Among the entries below, find the line with "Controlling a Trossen", then quote it and each following line up to and including the line with "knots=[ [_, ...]", and nothing else.

[[ Raw data, beginning ]]

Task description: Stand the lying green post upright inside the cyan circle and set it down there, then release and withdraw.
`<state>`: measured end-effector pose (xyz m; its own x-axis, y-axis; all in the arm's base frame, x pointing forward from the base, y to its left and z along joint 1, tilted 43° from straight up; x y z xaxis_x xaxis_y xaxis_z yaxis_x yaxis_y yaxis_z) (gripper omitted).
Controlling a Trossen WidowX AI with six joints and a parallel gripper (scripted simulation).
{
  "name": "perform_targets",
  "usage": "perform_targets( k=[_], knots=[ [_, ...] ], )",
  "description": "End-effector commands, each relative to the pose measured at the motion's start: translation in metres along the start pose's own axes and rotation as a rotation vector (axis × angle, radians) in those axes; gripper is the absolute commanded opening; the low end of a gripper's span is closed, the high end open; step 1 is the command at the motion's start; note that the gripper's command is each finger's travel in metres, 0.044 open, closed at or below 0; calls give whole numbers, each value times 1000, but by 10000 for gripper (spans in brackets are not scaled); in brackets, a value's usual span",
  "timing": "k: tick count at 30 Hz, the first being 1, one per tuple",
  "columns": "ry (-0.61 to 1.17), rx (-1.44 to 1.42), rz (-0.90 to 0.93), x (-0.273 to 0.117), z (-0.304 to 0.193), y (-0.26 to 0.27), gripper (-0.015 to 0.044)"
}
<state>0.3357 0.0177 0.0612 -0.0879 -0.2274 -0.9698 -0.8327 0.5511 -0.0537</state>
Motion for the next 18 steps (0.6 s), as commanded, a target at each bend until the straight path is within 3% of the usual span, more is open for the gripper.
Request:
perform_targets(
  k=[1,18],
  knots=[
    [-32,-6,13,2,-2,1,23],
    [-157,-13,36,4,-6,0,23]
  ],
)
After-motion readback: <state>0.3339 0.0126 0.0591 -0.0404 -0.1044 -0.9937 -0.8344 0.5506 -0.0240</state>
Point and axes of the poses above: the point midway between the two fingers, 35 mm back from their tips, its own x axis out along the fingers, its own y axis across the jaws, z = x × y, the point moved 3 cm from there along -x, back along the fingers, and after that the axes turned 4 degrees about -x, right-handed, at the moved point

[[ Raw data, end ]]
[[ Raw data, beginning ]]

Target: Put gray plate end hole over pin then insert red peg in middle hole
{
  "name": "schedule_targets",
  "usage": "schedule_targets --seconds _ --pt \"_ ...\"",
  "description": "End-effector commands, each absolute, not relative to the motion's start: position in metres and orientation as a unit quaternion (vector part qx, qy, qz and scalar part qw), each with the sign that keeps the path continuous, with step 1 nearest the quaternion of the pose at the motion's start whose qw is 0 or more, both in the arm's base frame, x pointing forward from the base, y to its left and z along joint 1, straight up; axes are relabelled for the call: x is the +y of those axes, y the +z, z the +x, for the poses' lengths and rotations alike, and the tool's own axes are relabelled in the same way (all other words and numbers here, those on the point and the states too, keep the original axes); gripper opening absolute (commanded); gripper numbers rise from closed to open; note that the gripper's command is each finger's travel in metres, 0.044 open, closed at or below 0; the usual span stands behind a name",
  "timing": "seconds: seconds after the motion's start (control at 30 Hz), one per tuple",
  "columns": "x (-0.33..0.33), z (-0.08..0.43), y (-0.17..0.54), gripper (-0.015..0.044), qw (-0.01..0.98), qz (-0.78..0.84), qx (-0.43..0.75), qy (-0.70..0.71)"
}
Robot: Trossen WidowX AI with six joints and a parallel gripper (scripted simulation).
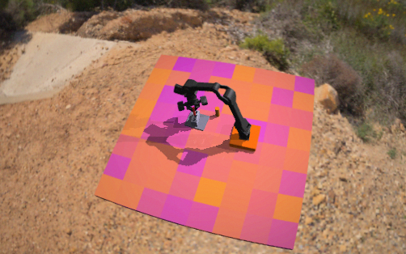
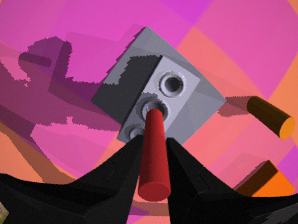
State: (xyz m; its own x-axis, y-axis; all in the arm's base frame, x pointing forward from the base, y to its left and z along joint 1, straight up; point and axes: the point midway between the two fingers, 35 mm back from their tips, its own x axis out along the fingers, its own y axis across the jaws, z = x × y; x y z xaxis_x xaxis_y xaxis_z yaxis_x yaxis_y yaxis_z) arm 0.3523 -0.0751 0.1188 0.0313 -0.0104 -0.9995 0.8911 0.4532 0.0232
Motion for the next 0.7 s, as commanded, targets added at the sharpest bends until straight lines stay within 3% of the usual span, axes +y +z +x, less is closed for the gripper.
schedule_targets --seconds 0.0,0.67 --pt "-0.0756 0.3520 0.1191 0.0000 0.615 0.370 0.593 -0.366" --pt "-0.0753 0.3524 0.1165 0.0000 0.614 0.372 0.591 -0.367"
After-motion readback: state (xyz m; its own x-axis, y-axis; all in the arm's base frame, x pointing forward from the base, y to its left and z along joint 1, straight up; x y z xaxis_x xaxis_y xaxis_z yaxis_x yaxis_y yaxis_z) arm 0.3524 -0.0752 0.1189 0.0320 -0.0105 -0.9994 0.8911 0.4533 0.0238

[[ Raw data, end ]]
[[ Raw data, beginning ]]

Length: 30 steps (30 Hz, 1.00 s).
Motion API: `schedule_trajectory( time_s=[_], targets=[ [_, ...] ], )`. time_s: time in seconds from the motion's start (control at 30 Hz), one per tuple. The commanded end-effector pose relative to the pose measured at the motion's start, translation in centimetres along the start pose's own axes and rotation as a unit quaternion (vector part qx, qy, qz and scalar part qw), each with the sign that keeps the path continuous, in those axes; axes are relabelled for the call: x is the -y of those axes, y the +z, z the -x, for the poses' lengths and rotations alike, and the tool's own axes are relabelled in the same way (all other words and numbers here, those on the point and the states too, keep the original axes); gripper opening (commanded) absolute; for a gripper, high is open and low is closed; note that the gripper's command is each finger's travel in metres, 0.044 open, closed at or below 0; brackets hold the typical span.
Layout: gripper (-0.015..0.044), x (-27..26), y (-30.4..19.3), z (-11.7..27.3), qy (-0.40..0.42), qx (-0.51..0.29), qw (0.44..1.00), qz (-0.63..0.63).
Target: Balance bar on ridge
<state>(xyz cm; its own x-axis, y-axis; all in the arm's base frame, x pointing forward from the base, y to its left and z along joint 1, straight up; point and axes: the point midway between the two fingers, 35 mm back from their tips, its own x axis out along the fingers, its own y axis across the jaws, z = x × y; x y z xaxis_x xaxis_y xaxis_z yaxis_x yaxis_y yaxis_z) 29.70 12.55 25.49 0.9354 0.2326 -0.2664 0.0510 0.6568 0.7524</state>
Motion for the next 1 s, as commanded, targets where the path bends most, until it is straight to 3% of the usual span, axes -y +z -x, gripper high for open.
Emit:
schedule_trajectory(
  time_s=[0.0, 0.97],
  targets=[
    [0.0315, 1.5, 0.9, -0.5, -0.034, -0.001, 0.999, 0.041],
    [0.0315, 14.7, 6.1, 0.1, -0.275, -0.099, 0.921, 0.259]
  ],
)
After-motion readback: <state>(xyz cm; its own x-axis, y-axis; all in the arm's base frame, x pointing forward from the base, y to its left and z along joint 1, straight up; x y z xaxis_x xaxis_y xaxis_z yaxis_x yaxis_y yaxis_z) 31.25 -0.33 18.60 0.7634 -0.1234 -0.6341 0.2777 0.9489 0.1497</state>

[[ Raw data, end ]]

### [Expected answer]
Controlling a Trossen WidowX AI with six joints and a parallel gripper (scripted simulation).
{
  "name": "perform_targets",
  "usage": "perform_targets( k=[_], knots=[ [_, ...] ], )",

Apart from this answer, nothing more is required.